If you want to check it yourself, disconnect the large hose coming off your water pump from your radiator. Have it aimed at a large bucket while somebody starts your car for a few seconds and shuts it down. It should have a pretty strong flow of coolant into the bucket, if it doesn't then your waterpump is bad. Get it fixed immediately.
I won't even talk about piston wear or rod bearings (usually when these have problems there is a tapping noise) because that required a complete engine rebuild IF the engine can be saved.
One thing you could try, but I don't think it works on BMW's is turning on your heat. If you don't feel heat then your coolant isn't circulating. I think BMW's have a separate system for heating though, which makes this method ineffective. However, if you notice your engine temp getting high you should turn on your heat full blast to help cool your engine.
The best thing to do is just pull over. If the temperature is REALLY high let your car idle for 5 minutes before shutting it off. When you shut an engine off there is "heat swell", which means the engine temperature continues to rise. By letting it idle the strain on the engine is gone which doesn't create as much heat, so as long as some coolant is moving it will help cool your engine before you shut it off, and DO shut it off unless you want to cough up $6k for a rebuild.
This is good advice for anybody who finds themselves in an overheating position.

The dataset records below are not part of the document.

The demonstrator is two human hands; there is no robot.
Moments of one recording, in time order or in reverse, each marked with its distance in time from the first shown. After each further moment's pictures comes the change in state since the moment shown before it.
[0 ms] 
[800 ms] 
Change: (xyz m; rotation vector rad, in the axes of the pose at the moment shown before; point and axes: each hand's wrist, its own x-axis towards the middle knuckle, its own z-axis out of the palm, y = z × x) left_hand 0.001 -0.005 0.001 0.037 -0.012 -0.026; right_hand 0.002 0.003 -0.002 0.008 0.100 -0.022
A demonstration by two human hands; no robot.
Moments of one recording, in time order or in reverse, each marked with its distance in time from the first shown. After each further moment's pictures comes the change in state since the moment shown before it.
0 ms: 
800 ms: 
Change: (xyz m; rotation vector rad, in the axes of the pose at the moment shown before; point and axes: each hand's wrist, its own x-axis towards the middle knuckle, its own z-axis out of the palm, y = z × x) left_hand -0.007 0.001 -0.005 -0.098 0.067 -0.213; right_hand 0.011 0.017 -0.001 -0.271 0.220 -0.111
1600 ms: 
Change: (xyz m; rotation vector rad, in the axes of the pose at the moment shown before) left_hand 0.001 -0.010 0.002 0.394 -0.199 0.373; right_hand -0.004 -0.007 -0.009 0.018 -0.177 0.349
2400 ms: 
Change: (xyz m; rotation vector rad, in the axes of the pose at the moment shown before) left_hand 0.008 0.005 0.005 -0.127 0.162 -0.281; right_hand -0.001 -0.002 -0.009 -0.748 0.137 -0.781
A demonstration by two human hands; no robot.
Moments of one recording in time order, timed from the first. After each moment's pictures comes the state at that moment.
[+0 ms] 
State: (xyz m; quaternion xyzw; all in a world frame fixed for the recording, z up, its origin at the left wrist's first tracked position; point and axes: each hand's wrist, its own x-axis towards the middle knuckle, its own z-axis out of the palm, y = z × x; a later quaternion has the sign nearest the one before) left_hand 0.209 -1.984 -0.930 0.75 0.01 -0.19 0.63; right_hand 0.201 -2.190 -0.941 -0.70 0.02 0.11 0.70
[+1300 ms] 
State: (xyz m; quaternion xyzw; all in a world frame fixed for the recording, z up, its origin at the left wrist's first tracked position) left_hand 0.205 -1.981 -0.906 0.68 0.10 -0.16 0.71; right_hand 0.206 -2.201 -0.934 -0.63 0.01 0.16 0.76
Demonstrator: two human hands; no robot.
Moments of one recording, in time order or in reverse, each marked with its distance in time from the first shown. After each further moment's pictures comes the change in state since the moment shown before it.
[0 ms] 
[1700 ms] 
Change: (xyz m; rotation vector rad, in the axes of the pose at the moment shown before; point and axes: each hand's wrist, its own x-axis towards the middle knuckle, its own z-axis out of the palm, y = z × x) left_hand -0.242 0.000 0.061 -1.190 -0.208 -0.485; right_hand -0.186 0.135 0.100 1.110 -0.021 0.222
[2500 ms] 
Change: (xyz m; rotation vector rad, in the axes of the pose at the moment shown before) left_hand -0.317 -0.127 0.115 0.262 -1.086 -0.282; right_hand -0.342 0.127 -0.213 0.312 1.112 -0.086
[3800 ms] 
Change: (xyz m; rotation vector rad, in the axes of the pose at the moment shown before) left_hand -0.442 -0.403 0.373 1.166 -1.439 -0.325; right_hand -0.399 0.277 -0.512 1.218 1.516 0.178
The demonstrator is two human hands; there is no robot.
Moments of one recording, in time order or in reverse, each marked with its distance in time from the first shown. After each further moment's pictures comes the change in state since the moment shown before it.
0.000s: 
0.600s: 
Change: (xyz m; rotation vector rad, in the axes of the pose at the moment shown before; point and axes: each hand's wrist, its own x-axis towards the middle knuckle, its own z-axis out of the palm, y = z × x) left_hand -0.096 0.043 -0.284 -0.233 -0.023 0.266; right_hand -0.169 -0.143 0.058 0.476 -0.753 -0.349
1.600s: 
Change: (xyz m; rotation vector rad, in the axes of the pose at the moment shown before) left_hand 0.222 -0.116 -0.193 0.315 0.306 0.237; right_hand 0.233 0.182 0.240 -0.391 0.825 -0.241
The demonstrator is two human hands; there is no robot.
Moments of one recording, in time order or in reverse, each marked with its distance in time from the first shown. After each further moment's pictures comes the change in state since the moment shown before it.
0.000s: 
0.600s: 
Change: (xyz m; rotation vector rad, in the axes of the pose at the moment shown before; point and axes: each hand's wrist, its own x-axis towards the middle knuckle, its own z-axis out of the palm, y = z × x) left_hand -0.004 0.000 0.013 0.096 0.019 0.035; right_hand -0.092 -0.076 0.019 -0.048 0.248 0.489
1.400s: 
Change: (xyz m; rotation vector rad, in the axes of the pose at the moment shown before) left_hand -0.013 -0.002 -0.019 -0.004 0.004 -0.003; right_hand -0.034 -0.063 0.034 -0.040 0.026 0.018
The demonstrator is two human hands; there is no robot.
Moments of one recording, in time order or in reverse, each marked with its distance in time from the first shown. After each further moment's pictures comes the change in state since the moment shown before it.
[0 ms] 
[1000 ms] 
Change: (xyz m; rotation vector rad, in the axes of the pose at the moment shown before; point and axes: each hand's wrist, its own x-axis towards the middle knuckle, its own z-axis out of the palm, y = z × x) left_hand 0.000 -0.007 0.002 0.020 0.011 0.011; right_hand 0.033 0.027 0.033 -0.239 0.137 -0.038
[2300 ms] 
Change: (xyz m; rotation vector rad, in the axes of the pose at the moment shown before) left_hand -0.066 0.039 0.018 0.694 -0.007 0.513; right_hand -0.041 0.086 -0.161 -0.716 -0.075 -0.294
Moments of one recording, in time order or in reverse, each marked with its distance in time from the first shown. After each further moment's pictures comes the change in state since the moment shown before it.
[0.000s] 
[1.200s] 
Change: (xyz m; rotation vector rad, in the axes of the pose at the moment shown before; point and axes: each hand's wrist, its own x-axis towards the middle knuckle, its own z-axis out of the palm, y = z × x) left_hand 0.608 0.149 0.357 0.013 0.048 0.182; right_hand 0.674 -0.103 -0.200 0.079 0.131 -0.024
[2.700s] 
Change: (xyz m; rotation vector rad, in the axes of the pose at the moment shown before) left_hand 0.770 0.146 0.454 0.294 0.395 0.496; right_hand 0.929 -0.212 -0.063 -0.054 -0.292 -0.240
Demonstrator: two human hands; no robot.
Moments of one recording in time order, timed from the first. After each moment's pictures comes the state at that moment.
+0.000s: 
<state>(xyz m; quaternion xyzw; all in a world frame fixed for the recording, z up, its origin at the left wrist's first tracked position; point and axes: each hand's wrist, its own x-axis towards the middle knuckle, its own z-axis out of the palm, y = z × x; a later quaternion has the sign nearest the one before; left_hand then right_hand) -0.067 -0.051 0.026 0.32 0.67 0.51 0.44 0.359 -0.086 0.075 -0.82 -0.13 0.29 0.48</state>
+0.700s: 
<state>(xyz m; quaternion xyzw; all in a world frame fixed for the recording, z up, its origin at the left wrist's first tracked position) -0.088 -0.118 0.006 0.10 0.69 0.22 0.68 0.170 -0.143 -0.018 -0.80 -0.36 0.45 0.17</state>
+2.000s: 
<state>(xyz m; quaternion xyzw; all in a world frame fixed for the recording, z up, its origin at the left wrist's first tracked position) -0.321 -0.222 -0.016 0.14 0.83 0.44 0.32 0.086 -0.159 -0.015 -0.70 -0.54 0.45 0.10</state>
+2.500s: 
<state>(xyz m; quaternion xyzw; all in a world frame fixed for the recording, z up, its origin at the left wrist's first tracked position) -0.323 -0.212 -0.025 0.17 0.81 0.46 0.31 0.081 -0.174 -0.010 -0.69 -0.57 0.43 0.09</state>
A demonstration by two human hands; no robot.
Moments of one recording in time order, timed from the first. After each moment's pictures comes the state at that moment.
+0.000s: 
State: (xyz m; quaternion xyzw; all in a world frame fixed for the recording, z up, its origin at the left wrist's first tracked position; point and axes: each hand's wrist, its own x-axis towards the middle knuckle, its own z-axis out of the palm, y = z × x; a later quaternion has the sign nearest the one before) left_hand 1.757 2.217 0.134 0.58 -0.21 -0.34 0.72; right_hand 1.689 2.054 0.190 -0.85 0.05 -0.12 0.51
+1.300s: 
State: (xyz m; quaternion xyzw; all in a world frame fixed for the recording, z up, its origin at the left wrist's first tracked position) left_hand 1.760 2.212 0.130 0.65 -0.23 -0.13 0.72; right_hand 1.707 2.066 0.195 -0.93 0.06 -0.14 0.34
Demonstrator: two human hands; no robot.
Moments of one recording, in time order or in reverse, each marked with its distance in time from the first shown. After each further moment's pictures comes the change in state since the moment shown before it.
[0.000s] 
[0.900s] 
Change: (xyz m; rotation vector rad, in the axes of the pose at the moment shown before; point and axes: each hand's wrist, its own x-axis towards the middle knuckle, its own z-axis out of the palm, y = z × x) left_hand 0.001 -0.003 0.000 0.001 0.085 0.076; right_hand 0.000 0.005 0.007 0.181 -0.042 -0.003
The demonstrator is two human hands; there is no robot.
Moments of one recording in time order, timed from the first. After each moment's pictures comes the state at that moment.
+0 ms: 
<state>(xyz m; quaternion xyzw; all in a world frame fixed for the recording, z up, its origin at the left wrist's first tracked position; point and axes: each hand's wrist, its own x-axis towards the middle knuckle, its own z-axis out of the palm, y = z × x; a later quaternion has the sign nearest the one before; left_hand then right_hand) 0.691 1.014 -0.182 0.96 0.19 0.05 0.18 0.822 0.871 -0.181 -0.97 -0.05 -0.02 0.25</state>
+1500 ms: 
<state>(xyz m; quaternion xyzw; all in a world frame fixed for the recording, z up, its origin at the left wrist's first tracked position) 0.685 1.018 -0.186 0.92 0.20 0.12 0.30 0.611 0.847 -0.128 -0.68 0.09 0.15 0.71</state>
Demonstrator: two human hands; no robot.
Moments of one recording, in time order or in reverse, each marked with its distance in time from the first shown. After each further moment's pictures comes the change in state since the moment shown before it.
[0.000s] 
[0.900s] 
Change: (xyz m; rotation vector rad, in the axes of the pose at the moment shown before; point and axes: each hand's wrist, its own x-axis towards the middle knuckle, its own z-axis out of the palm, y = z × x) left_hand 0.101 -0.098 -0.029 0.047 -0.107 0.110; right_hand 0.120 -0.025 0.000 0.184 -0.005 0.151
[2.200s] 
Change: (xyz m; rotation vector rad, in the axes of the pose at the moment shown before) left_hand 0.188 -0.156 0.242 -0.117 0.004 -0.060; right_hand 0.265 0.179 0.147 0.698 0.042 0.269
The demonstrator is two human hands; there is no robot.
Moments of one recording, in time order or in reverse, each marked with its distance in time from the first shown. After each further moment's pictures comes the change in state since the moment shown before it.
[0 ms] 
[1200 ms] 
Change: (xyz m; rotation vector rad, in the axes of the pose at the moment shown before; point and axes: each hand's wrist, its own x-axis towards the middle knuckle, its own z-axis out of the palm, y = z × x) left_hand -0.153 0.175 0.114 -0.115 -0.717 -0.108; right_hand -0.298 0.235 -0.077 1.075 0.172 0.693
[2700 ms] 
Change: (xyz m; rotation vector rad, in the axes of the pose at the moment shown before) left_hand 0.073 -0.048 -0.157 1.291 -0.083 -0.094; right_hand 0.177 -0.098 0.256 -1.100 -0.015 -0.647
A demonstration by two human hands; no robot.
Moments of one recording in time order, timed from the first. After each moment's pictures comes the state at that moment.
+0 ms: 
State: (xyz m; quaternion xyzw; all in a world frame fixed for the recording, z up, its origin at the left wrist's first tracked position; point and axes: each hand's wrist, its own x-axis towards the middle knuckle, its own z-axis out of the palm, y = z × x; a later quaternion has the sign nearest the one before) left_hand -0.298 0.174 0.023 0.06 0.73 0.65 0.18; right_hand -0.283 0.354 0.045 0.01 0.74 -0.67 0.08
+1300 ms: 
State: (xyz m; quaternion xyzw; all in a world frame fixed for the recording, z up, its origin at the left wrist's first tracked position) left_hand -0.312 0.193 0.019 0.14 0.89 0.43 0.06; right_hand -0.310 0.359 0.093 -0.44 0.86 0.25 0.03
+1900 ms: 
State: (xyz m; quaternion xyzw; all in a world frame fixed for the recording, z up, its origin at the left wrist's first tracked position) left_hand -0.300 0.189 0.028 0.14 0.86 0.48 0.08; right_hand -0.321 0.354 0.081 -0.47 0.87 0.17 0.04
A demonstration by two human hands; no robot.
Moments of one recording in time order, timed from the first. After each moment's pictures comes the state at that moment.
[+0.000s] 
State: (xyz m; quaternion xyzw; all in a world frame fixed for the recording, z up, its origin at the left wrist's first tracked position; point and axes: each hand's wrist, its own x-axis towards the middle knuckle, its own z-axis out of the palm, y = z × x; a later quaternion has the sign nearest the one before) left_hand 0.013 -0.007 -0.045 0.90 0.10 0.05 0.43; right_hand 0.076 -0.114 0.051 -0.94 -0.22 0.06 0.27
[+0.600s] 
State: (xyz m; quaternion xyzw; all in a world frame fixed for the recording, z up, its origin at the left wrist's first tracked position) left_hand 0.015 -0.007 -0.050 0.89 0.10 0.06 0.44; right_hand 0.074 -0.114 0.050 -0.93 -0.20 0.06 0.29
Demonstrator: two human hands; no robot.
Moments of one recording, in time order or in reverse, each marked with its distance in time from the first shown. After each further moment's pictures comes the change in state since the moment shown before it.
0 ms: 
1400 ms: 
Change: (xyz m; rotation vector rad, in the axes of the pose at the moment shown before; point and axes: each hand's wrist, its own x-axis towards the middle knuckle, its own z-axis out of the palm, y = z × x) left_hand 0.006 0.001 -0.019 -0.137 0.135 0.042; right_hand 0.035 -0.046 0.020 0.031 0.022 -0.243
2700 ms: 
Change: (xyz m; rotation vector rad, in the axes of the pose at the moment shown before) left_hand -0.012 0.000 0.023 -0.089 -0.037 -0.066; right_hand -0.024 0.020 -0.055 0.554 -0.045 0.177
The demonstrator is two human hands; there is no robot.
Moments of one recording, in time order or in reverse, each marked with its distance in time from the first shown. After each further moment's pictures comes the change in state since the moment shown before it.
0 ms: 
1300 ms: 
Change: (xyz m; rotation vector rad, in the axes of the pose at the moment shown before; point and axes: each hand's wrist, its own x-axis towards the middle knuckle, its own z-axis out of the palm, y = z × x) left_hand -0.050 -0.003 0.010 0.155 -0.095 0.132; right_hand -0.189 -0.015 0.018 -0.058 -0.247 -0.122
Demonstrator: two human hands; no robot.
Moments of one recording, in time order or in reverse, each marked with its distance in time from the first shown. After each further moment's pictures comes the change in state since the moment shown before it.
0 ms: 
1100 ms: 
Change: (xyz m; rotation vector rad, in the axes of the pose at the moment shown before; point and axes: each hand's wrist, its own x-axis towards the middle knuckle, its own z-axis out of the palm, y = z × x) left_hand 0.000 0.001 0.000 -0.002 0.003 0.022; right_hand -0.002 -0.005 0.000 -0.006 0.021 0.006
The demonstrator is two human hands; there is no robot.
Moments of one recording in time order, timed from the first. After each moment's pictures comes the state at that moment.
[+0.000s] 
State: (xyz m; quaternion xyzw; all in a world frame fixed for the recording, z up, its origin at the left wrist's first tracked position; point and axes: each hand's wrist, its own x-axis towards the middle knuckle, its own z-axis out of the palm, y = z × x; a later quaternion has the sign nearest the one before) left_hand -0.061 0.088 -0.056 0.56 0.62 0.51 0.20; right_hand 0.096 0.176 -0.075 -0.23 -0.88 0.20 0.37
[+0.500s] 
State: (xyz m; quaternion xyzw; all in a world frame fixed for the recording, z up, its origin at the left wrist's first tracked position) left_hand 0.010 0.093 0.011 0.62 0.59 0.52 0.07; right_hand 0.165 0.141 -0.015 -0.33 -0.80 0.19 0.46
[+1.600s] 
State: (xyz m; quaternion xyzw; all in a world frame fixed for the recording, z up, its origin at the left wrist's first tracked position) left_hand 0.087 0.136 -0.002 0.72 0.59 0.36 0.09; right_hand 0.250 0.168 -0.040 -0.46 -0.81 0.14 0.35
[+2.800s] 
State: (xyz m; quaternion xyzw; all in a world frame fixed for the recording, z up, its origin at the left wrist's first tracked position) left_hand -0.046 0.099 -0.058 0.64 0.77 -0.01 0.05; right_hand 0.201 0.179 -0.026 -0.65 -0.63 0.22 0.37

As far as checking your tires, good tip there. One thing I see 99% of drivers do is turning their wheels while the car isn't moving. You should be moving forward or backwards when turning your steering wheel, otherwise your putting a lot of stress on your tierods and power steering unit which leads to early problems. By letting your car roll forward even 1 foot while turning your tire, you're increasing the life of your steering components.
It's just never a good idea to turn your tires if your car is at a complete stop. The more and more advanced our cars get and the more and more dependable they become, the more and more people will take things for granted. I'd put money on it that most of the people reading this never knew you weren't supposed to turn your steering wheel while your car isn't moving. It won't kill it, but it does put additional stress on the components (components are a lot better today).
04-06-2005, 04:14 PM
I just bought the car a few weeks ago, so I added the extended warranty to the car. I paid a little over 2000 for it, but it will probably be worth it. It covers a good portion of the mechanical and electronic equipment for 3yrs or 36k miles!!! I just have to keep the receipts for the routine maintenance.